Por Estevão Taiar – Valor Econômico

Depois de quase três anos de recessão, 2017 deve ficar marcado por uma combinação rara para a economia brasileira: atividade em crescimento, juros baixos – no menor patamar histórico – e inflação sob controle – abaixo até do intervalo inferior da meta.

Esse já era um cenário que de alguma maneira se desenhava em janeiro do ano passado, mas as variáveis apresentaram surpresas positivas quase semanalmente, como ilustram as projeções do boletim Focus do Banco Central (BC). O Focus apresenta a cada sete dias as estimativas de aproximadamente 120 instituições financeiras e consultorias.

“A inflação foi a principal dessas surpresas”, diz Nelson Augusto Rocha, presidente do Banco Ribeirão Preto, que em quatro meses esteve entre as cinco instituições com maior índice de acerto das projeções de médio prazo. Na primeira semana de 2017, a estimativa mediana do Focus para o Índice de Preços ao Consumidor Amplo (IPCA) estava em 4,81%, acima da meta de 4,5%.

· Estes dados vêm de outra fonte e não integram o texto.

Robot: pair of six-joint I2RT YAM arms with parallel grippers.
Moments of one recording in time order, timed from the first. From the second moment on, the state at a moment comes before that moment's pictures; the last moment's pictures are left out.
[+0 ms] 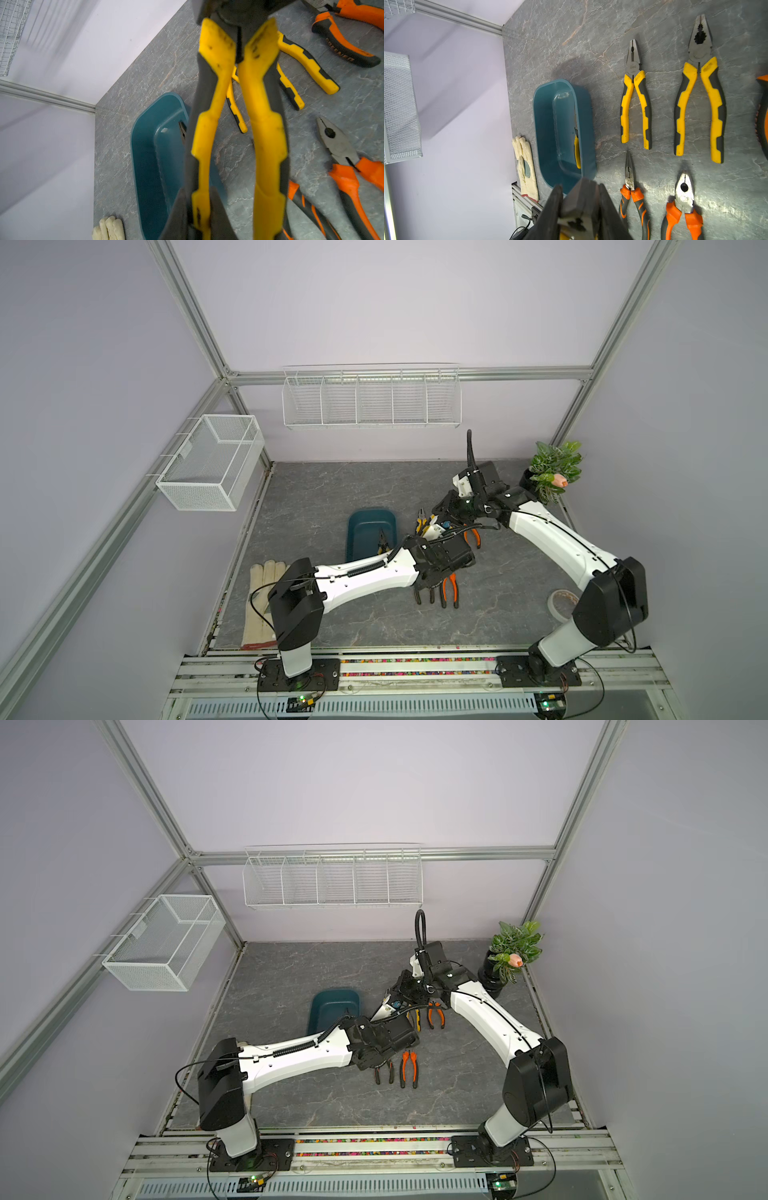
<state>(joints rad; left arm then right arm) -1.20 1.79 1.48 -0.92 -0.85 -0.39 0.47 1.60 1.38 -0.64 -0.39 0.80</state>
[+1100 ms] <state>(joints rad) -1.00 1.43 1.33 -0.82 -0.64 -0.46 0.42 1.48 1.18 -1.02 -0.16 0.36</state>
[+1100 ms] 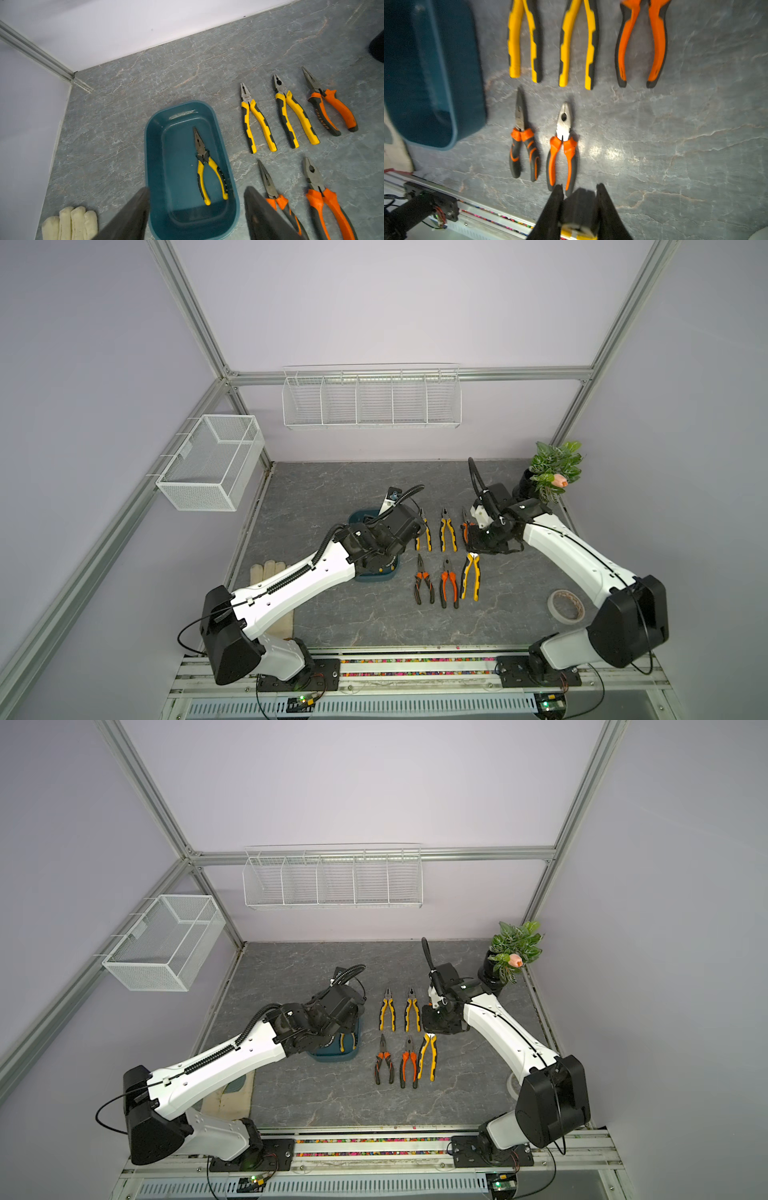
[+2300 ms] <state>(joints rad) -1.00 1.45 1.30 -0.79 -0.58 -0.46 0.40 1.80 1.16 -0.89 -0.01 0.29</state>
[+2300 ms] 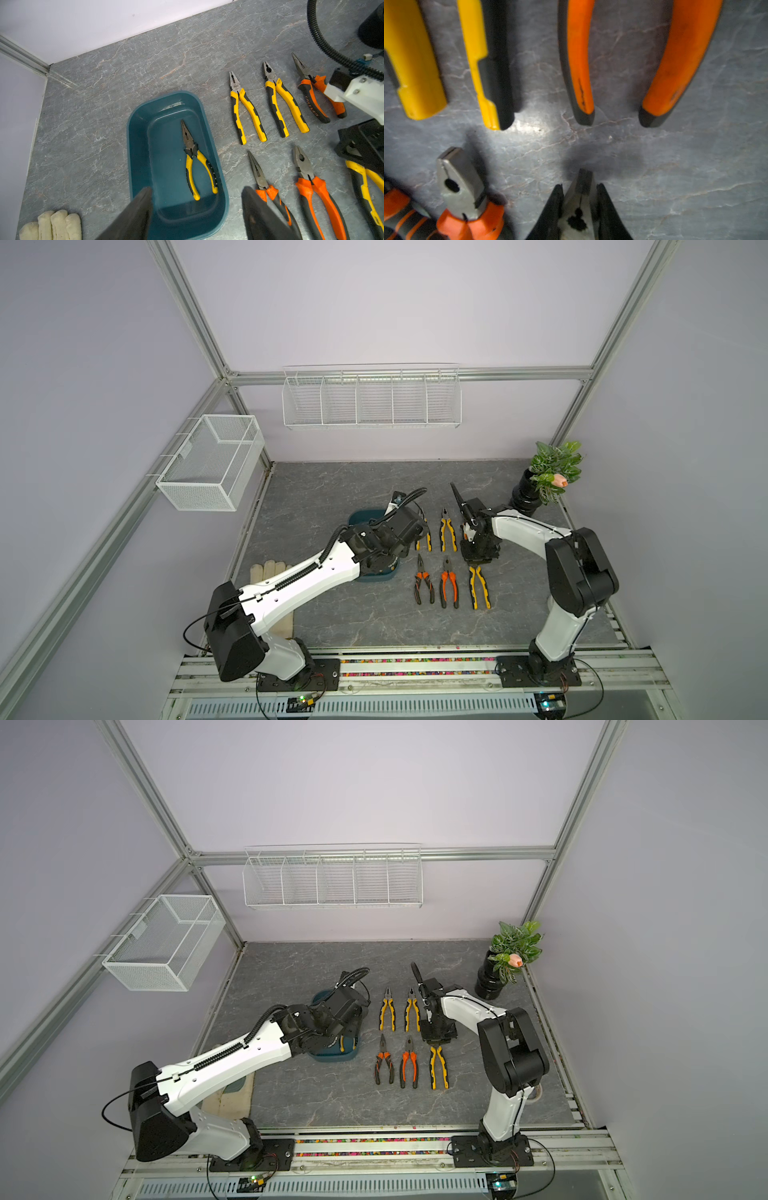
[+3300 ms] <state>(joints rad) -0.92 1.59 1.30 -0.83 -0.49 -0.45 0.38 1.61 1.16 -0.86 -0.03 0.31</state>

Fatores como a safra recorde de grãos e a queda da inflação de serviços levaram os preços a crescerem, provavelmente, no menor ritmo desde 1998, quando o IPCA ficou em 1,65%. A projeção mediana do Focus da última semana de dezembro para o indicador era de 2,78%, abaixo do piso da meta, de 3%. O IPCA completo de 2017 será divulgado dia 10.

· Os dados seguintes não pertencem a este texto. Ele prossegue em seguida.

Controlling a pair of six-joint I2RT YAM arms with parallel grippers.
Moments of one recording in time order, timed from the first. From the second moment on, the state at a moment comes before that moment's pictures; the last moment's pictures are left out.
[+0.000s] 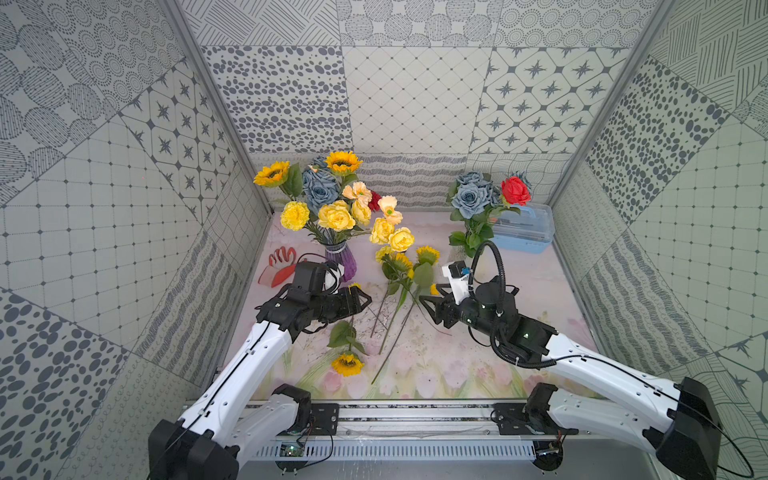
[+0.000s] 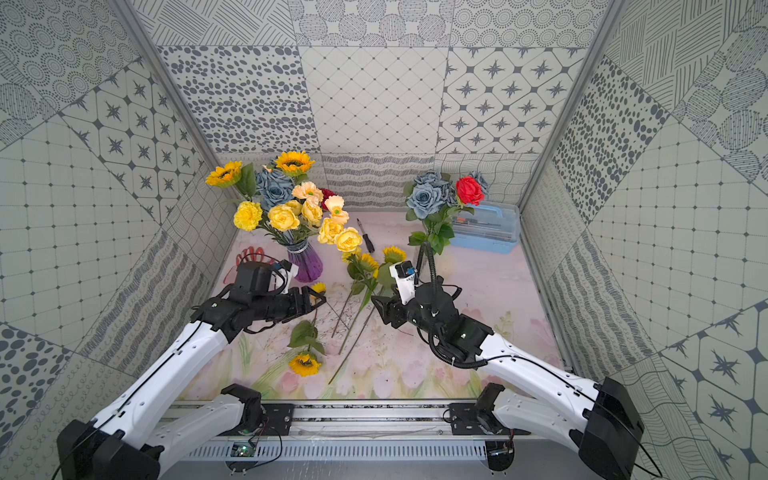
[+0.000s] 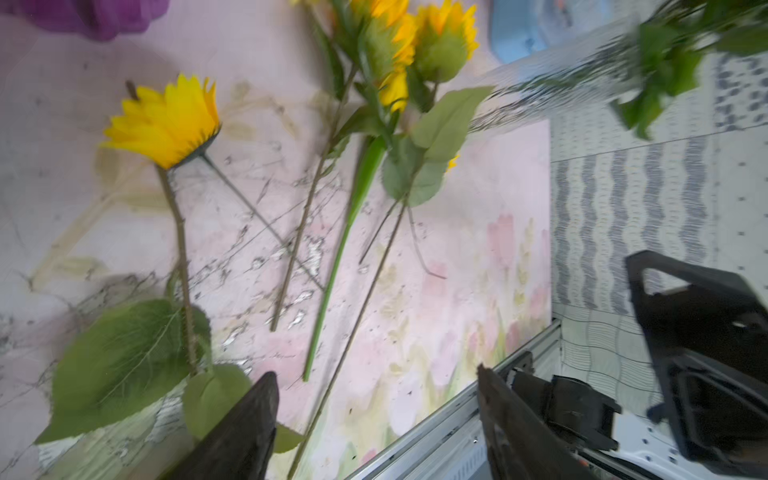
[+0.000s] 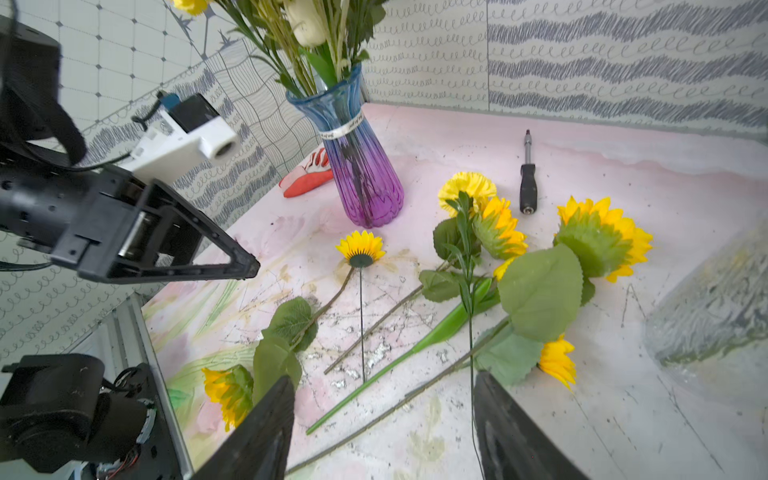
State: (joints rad) left arm -0.34 1.01 0.79 -0.71 0.43 -0.58; right arm 0.86 1.00 0.67 -0.03 0.02 0.33
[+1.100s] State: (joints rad) left arm -0.56 1.30 0.67 -0.77 0.08 -0.63; right arm 0.86 0.98 0.64 -0.16 -0.06 0.38
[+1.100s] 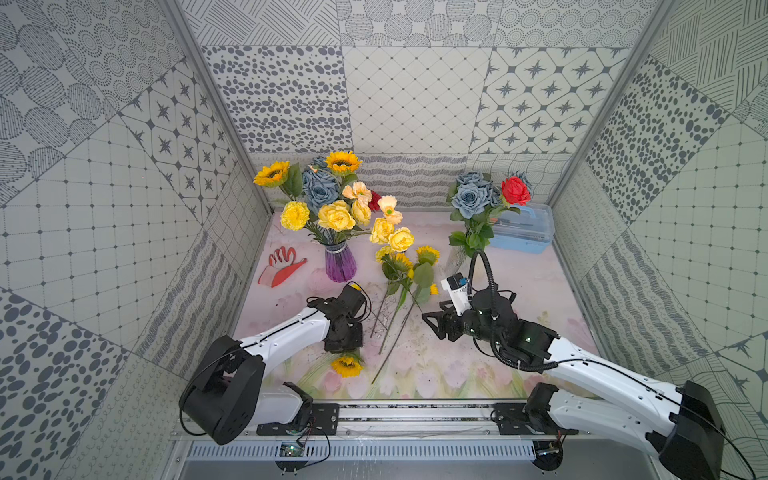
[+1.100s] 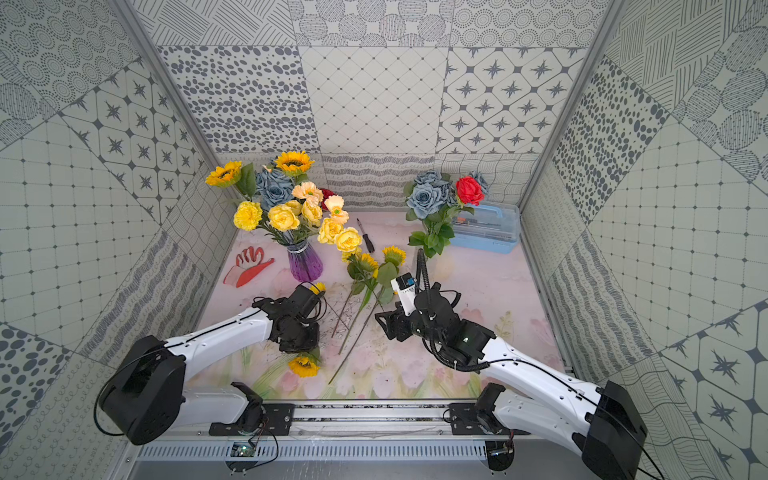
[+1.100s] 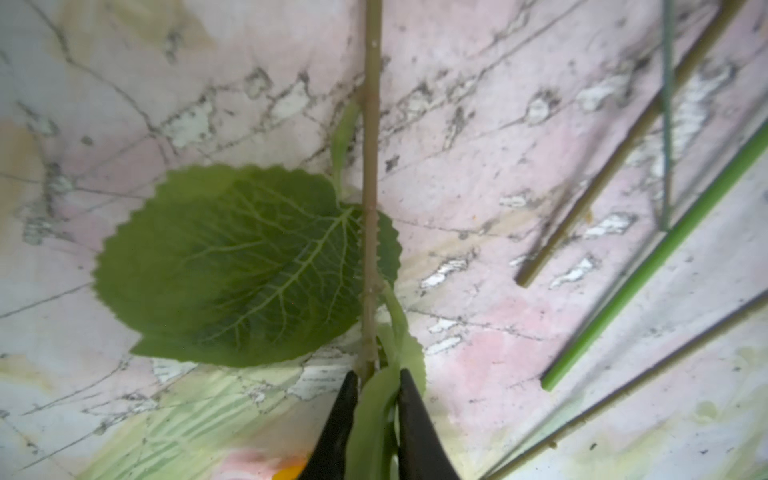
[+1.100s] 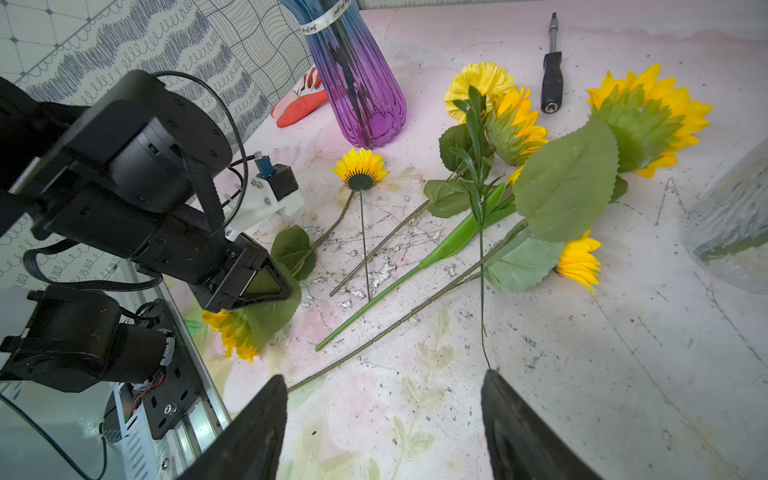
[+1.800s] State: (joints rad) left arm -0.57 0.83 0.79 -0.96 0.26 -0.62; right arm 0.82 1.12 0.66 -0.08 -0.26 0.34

A queda da inflação abriu espaço para o recuo dos juros. No começo de janeiro, o mercado projetava que a Selic terminaria o em 10,25%. Mas na semana seguinte as projeções começaram a cair, e a taxa básica encerrou 2017 em 7%, o menor patamar histórico.

“A inflação menor também permitiu a melhora do consumo, que puxou o crescimento da economia”, diz Juan Jensen, sócio da 4E Consultoria. Entre o começo e o fim de 2017, a projeção mediana para o crescimento do Produto Interno Bruto (PIB) também aumentou, saindo de 0,5% de 0,98%. “Do lado da oferta, a surpresa veio da indústria automobilística e eletroeletrônica, que nos últimos meses apresentou números chineses”, diz Rocha, do Ribeirão Preto.

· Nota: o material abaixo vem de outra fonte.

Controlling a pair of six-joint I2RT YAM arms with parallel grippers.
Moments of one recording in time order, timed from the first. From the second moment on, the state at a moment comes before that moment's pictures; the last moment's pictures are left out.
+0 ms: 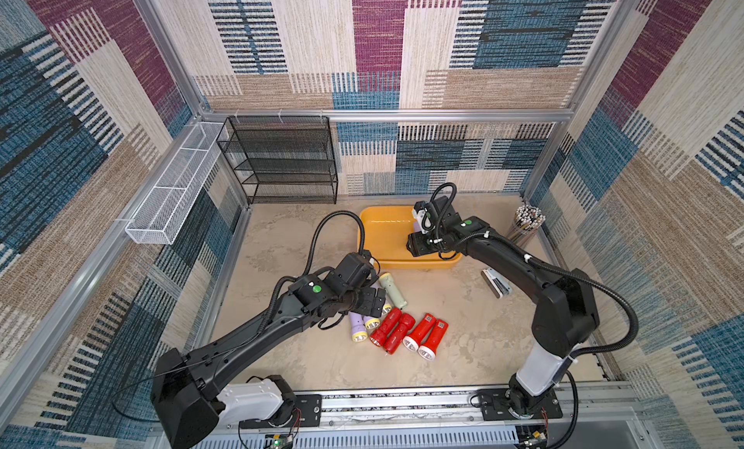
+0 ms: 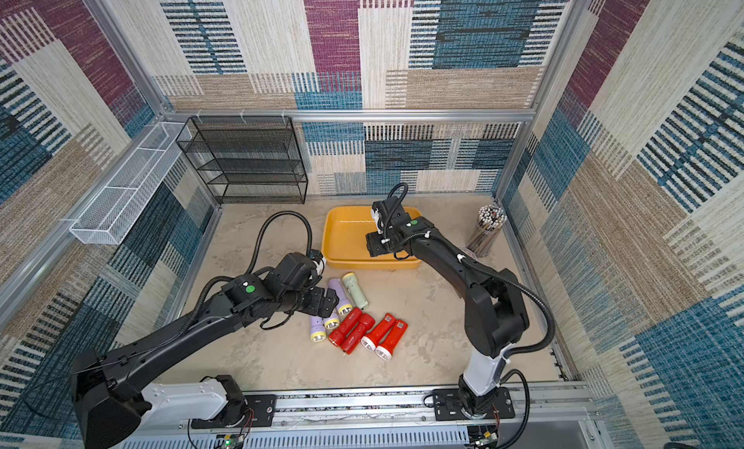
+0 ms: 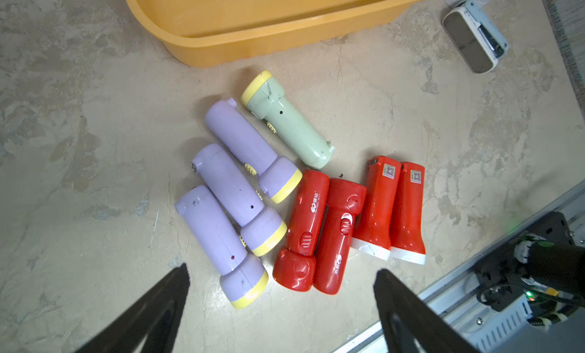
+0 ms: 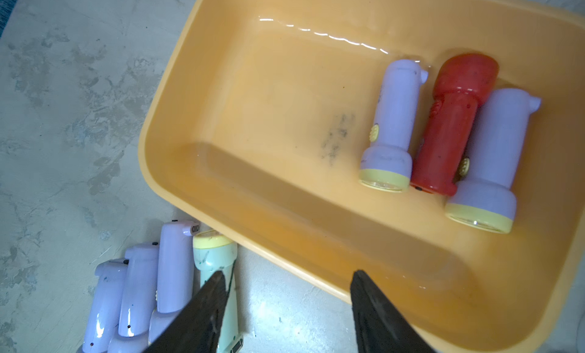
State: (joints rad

O momento de maior turbulência para a atividade durou quase três meses, entre o fim de maio e meados de agosto. Nesse período, a projeção mediana de crescimento do PIB caiu de 0,5% para 0,34%, patamar em que permaneceu por sete semanas. Com o fim da fase mais intensa da turbulência política, a estimativa do mercado voltou a crescer, até atingir os 0,98% registrados no fim de dezembro.

Na esteira da melhora do cenário de 2017 vieram projeções mais favoráveis também para 2018. Desde janeiro, a estimativa do Focus para a inflação deste ano caiu (de 4,5% para 3,96%), assim como a da Selic (de 9,63% para 6,75%), enquanto a projeção do PIB cresceu (de 2,3% para 2,68%).

Os fatores que mais podem atrapalhar a transformação desses cálculos são o fim do cenário externo favorável e, principalmente, a eleição presidencial, dizem os analistas. “Tudo isso deixa uma dúvida na cabeça dos investidores da economia real”, diz Felipe Carvalho, economista da Absolute Investimentos, que também ficou quatro meses entre as cinco instituições que mais acertaram as projeções de médio prazo.